Data Modelling in Postgres using STAR schema

Primary LanguageJupyter Notebook

Introduction

This project creates a user activity data model for a music streaming app called Sparkify. The model is optimized to run queries for understanding what songs users are listening to. This model is created in Postgres database by definig facts and dimension tables following STAR schema methodology.

The ETL process imports data in JSON format present under song_data and log_data respectively.

Database schema design and ETL process

The ETL scripts reads files containing data in JSON format having song and user activity data. After reading the files, the process inserts records in their respective tables as defined below.

Fact Table

  • songplays records in log data associated with song plays

Dimension Tables

  • users: users in the app
  • songs: songs in music database
  • artists: artists in music database
  • time: timestamps of records in songplays broken down into specific units

Files in repository

There are 4 script files used in this project:

  • create_tables.py drops and creates tables.

  • etl.ipynb reads and processes a single file from song_data and log_data and loads the data into the tables.
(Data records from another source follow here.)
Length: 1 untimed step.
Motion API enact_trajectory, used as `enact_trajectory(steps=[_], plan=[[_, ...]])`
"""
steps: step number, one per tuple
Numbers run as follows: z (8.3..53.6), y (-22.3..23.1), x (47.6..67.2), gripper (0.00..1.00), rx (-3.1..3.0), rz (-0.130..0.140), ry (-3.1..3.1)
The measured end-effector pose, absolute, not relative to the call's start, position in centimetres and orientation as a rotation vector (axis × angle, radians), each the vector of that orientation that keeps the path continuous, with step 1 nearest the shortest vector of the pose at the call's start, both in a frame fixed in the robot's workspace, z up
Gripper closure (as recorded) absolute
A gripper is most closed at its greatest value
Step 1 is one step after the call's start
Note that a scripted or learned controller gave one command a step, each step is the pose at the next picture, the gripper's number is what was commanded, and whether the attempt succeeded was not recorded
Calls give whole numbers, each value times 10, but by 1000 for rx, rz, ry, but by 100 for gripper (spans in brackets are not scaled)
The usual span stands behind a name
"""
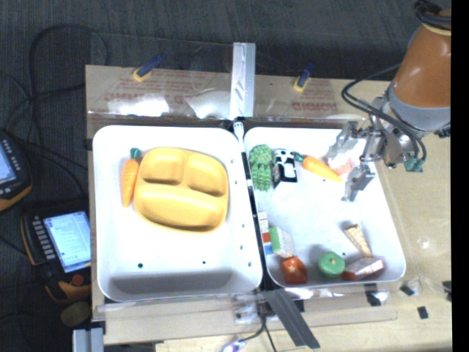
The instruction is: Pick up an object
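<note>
Pincer (pixel 355 169) of the grey arm hangs over the right shallow white bin (pixel 392 226), its metal fingers spread wide and holding nothing, just beside the small orange toy carrot (pixel 320 168), probably lined up for that nearest object.

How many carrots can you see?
2. One carrot lies in the left bin, beside the yellow tray. The other carrot lies in the right bin, near the gripper.
</note>
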State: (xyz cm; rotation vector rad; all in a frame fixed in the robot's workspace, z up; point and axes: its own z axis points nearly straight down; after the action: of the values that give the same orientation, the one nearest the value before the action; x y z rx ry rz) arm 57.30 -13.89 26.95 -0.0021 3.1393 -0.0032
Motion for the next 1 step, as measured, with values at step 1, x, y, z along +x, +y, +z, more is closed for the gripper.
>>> enact_trajectory(steps=[1], plan=[[90,-150,546,0,259,-2,3120]])
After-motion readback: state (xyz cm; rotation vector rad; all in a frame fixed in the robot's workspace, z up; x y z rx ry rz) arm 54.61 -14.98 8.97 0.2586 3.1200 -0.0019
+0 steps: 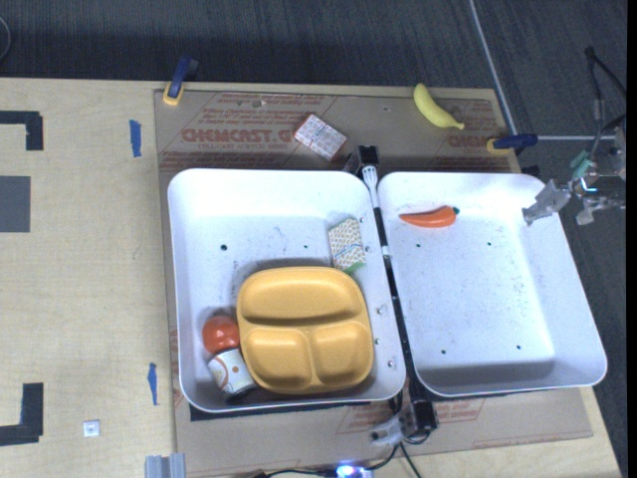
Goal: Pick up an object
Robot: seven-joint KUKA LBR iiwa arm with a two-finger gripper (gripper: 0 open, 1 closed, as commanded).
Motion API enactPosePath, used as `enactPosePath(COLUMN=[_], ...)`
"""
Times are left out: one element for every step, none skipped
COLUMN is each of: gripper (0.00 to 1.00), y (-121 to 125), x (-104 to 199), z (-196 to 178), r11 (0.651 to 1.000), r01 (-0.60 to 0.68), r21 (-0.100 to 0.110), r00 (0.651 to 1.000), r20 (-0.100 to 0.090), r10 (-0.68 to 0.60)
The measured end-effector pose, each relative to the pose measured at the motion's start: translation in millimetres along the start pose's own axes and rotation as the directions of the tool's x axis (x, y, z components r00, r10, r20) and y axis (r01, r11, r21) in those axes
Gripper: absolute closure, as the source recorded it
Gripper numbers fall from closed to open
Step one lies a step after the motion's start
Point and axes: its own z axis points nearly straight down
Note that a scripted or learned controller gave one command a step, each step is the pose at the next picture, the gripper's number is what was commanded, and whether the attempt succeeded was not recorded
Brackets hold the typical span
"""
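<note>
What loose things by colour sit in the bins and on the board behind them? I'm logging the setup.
Yellow: 2, divided tray, banana
Orange: 2, carrot, round toy
Patterned packets: 2, in left bin, on board
White-and-orange cup: 1
Total: 7

Two shallow white bins are counted on the bench: a left bin (189,217) and a right bin (557,297). In the left bin, one yellow divided tray (304,329), one small patterned packet (345,241), one red ball-like item (220,334) and one small white-and-orange container (229,370) are seen. In the right bin, one orange carrot (428,217) is counted. Beyond the far rims, one banana (436,108) and one small checked packet (318,135) are found on the cardboard. Two clamps are noted, one at the far left (179,76) and one at the far right (510,142).
</note>
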Motion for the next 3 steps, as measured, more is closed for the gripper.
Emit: enactPosePath(gripper=[0.00,0.00,0.00], y=[-3,9,0], x=[19,76,122], z=[124,147,147], r11=[1.000,1.000,1.000], r01=[0.002,0.001,0.001], r21=[0.000,0.001,0.000], r00=[1.000,1.000,1.000], r20=[-0.003,-0.001,0.000], r10=[-0.002,-0.001,-0.001])
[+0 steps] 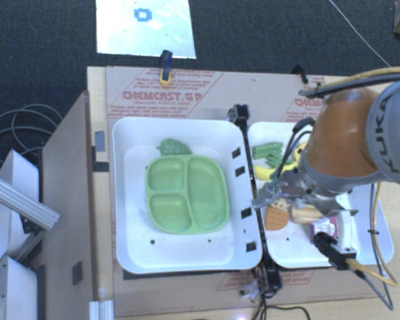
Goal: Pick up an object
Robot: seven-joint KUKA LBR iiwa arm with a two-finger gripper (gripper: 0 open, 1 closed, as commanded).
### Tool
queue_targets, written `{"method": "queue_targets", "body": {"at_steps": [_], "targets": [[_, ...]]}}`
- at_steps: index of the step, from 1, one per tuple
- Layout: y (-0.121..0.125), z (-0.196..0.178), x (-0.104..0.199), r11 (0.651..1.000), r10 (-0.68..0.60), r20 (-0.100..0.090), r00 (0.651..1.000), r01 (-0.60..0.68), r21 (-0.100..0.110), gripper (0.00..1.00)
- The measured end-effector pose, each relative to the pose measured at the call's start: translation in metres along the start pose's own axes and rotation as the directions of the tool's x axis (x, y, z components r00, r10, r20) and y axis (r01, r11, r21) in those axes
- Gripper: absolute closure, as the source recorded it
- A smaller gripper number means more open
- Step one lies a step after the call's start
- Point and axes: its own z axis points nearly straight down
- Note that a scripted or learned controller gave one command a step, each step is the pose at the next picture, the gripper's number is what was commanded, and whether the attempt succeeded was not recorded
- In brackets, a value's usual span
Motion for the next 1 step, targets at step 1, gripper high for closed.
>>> {"method": "queue_targets", "body": {"at_steps": [1], "targets": [[0.0026, -0.0138, 0.0084, 1.0, -0.013, -0.005, 1.0, 0.013, -0.009, 1.0]]}}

This file runs as Jupyter notebook, that utilizes Pandas and psycopg2 postgres client library to read and insert data in tables.

  • etl.py reads and processes files from song_data and log_data and loads them into the tables.

  • sql_queries.py contains all sql queries to create and drop tables. This script is imported into above three files for creating and inserting records in the tables.

How to run the python scripts

Python scripts can be run from terminal by executing python file_name.extension in terminal. For ex: to run create_tables.py type python create_tables.py in terminal and enter.